= Ocak (Alevism) =

Descendants of the dedes in Alevism and Bektashism

Ocak or Odjak (Ocak, Ocax, Ocaq, lit. 'hearth') is the particular religious community which adherents of Alevism belong to. In Alevi tradition, each ocak is led by a dede, who is assumed to be descended from sayyids.

== Structuring ==
In traditional Alevi society, ocaks were historically passed down patrilineally. Each ocak traced its ancestry to a revered dede (religious leader or saint). However, there is a significant exception to this rule—particularly relevant in mixed marriages, where the mother is Alevi and the father is not (e.g., Sunni, non-religious, or from outside the Alevi tradition).
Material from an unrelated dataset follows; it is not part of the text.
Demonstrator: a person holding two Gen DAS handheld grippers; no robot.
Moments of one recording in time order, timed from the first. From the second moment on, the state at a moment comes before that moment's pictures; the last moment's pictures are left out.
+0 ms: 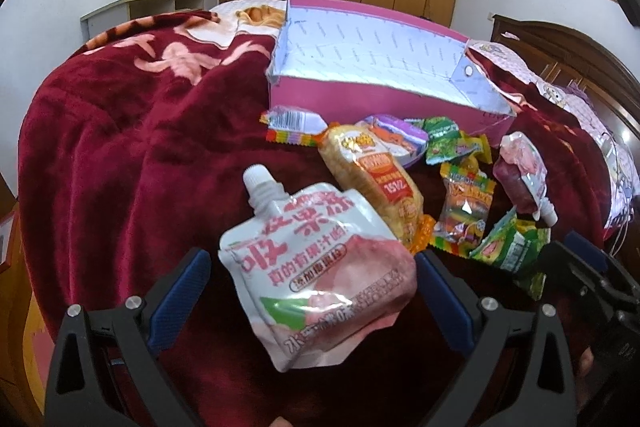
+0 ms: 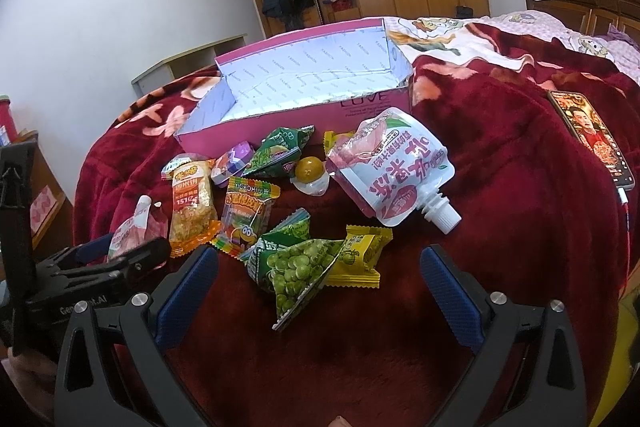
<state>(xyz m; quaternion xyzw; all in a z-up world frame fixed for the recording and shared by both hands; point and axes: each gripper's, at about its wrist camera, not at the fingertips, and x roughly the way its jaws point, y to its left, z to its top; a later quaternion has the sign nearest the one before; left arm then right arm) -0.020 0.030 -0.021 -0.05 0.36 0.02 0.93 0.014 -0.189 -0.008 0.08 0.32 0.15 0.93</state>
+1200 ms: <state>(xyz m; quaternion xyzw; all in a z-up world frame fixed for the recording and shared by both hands) -0.027 0.041 -0.026 -0.06 0.34 -0.02 0.94 0.016 -0.156 -0.013 0.00 0.32 0.17 0.93</state>
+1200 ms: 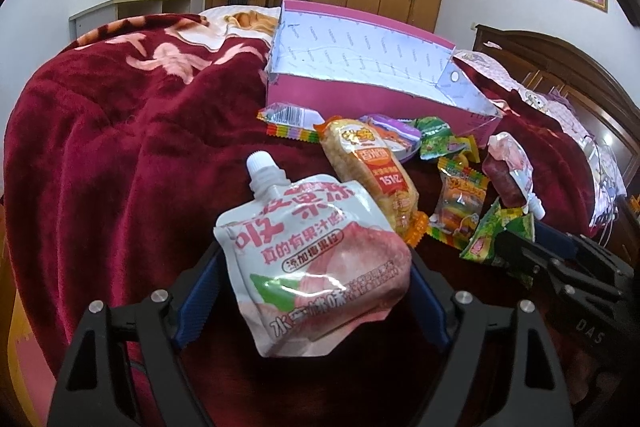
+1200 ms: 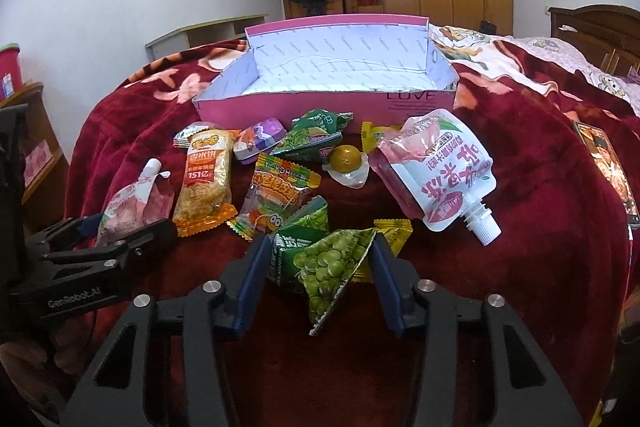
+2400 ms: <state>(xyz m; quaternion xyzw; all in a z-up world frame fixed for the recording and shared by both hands) -0.025 0.026 0.024 -0.05 0.29 -0.05 0.95 0.011 -0.173 0.025 0.04 0.28 0.20 0.94</state>
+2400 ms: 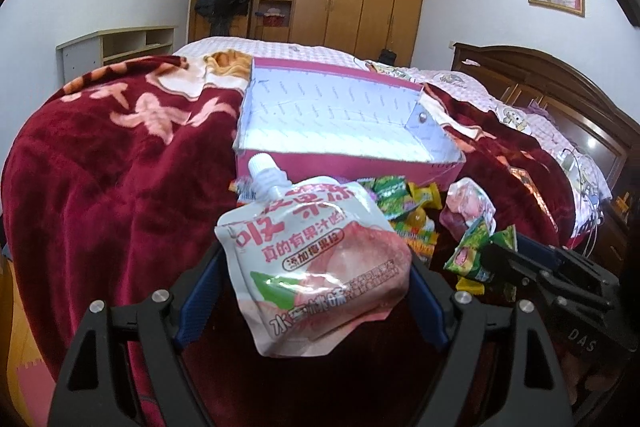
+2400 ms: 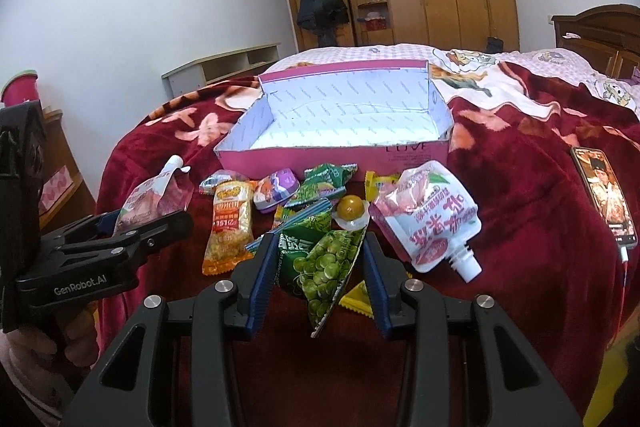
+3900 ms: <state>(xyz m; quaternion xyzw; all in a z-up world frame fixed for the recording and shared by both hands) 0.114 0.014 0.068 -0.03 0.26 -0.04 0.96 0.123 -0.182 0.081 0.05 0.21 0.17 0.96</state>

In such cases, Alevi communities often recognize the mother’s ocak as the rightful spiritual lineage for the child.

Ocaks are interconnected and there is a familial connection between them. At the top of the family tree is Haji Bektash Veli. There are people descended from every ocak. The Dedes which are the older sons of ocaks are in a higher position then the younger sons. This hierarchical structure is part of the "Hand in hand, Haqq" mentality.

Since the mid-20th century, large-scale rural-to-urban migration among Alevi communities has significantly diminished the traditional role of ocaks. With urbanization, the socially embedded “dede–talip” relationships that sustained ocak networks largely fragmented, and many ocak-based rituals and communal functions were either abandoned or reconfigured within new institutional settings such as cemevis and cultural associations. In both urban and diaspora contexts, these shifts have fostered more flexible understandings of Alevi identity: many individuals now identify as Alevi on cultural or ethnic grounds, including through either an Alevi mother or father, reflecting the declining relevance of strict ocak affiliation. Consequently, scholars today argue that ocaks have lost much of their former social and ritual authority, functioning increasingly as symbolic markers rather than central institutions in contemporary Alevi life.

There are Dede ocaks in Turkey whose hierarchy has not been established due to the lack of research. The most well-known example is the Şücaeddin Veli.